In truth, she found the idea of being paid to study foreign lands fascinating—but the responsibilities and the fact that she would be reporting to the overlord himself were frightening.
Still, a sixnight later, she agreed to take the job.
CHAPTER 5
“We’ll go on to the next step tomorrow,” the wizard said, putting the dagger aside. The apprentice nodded, and Tabaea, watching from the landing, got quickly and silently to her feet and padded swiftly up the stairs. Her candle had gone out, and she dared not light another, so she moved by feel and memory. She knew she had to be out of the house before the two came upstairs and found her, so she wasted no time in the thefts she had originally planned. Her sack still hung empty at her belt as she made her way back through the workshop, the hallway, and the parlor.
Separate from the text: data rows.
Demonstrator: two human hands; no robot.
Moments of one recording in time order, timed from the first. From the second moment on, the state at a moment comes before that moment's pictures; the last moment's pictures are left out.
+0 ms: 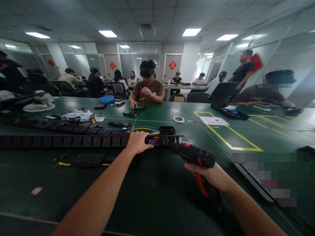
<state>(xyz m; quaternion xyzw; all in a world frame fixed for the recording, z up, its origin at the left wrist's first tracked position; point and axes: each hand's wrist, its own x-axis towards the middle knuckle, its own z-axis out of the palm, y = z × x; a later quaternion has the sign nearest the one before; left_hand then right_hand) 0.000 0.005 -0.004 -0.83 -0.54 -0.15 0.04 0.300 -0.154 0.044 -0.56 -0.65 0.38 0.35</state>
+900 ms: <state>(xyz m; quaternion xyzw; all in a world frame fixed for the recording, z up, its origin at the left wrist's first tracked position) 0.000 0.006 -0.005 -0.83 -0.54 -0.15 0.04 0.300 -0.154 0.045 -0.56 -0.68 0.36 0.32</state>
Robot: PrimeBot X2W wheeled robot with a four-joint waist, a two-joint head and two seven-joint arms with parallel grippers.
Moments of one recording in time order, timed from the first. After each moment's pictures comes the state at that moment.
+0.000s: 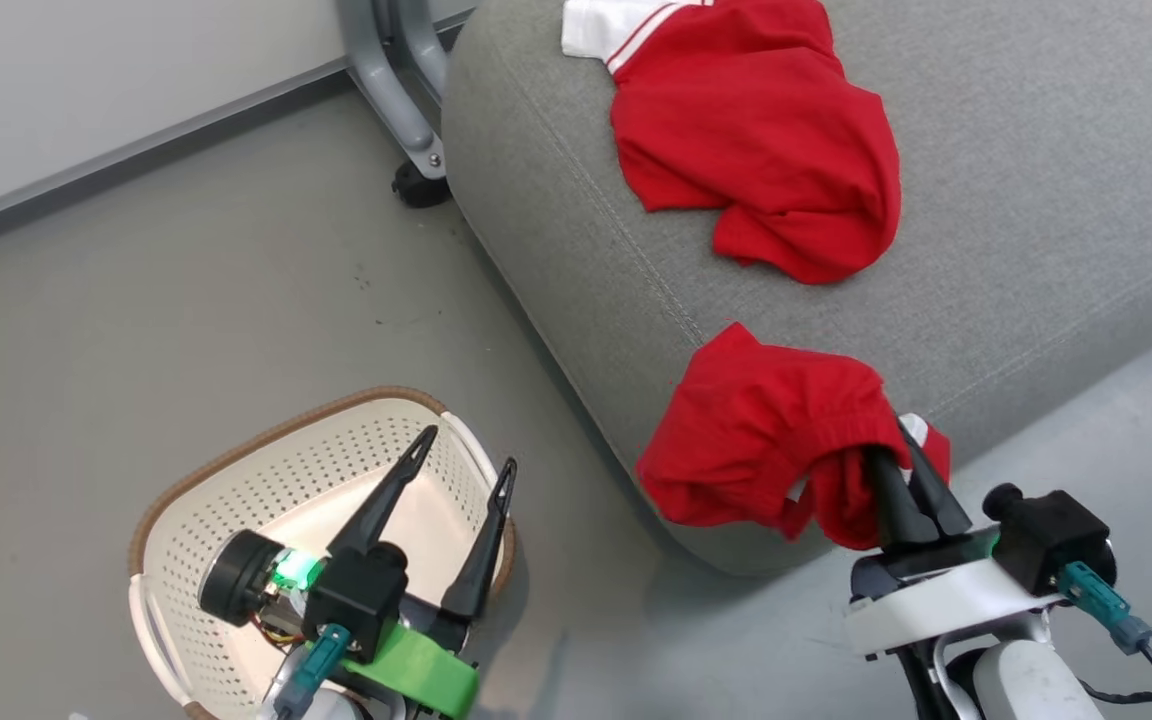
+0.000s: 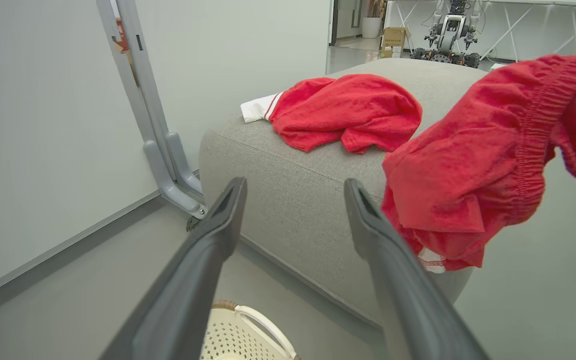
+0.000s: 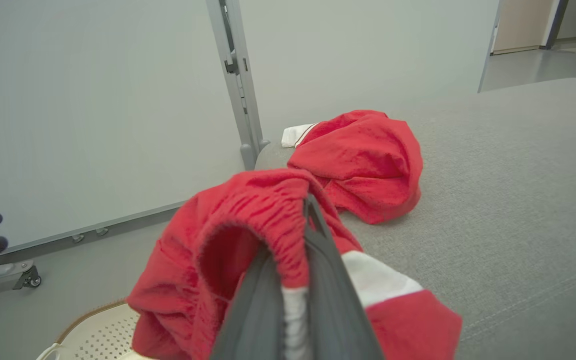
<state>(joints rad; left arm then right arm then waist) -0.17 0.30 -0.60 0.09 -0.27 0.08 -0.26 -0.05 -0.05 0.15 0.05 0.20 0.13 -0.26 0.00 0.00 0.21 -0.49</state>
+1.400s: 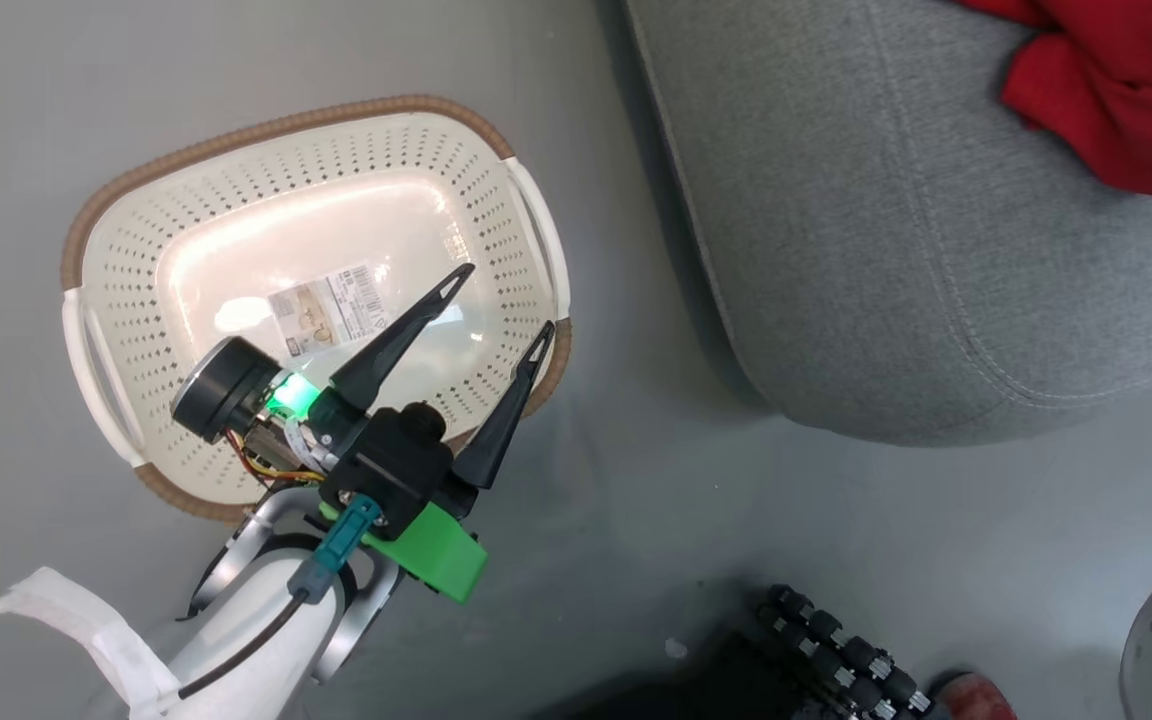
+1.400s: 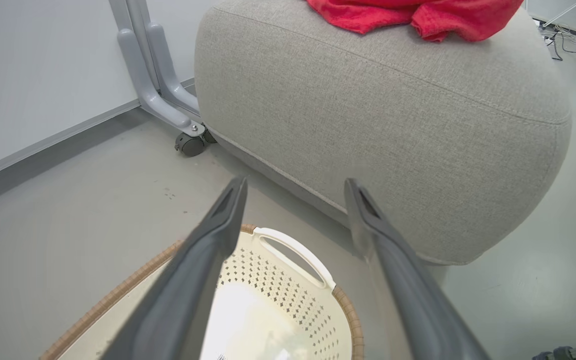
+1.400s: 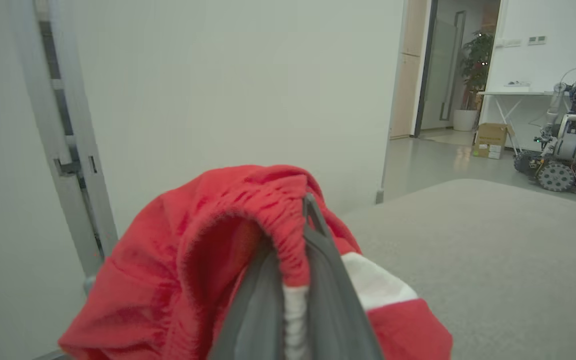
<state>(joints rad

It was in the parlor that she stumbled over something in the dark and almost fell. Light glinted from the hallway; the wizard and his apprentice were in the workroom. Frightened, Tabaea dropped to her knees and crept on all fours through the dining salon, and finally out to the mudroom. There she got to her feet and escaped into the darkness of the alley beyond.
It was later than she had realized; most of the torches and lanterns over the doors had been allowed to burn out for the night, and Grandgate Market’s glow and murmur had faded to almost nothing. Grand Street was empty.
She hesitated. She had come down to Grandgate Market in unfulfilled hopes of filching a few choice items from the buyers and sellers there; the wizard’s house had caught her eye as she passed on her way to the square, and she had turned down the alley on her way home. All she should do now was to go on the rest of the way, north and west, back to her family’s house in Northangle. But it was so very dark in that direction, and the streets of Ethshar weren’t safe at night. There were robbers and slavers and, she thought with a glance eastward at Wizard Street, quite possibly other, less natural, dangers. But what choice did she have?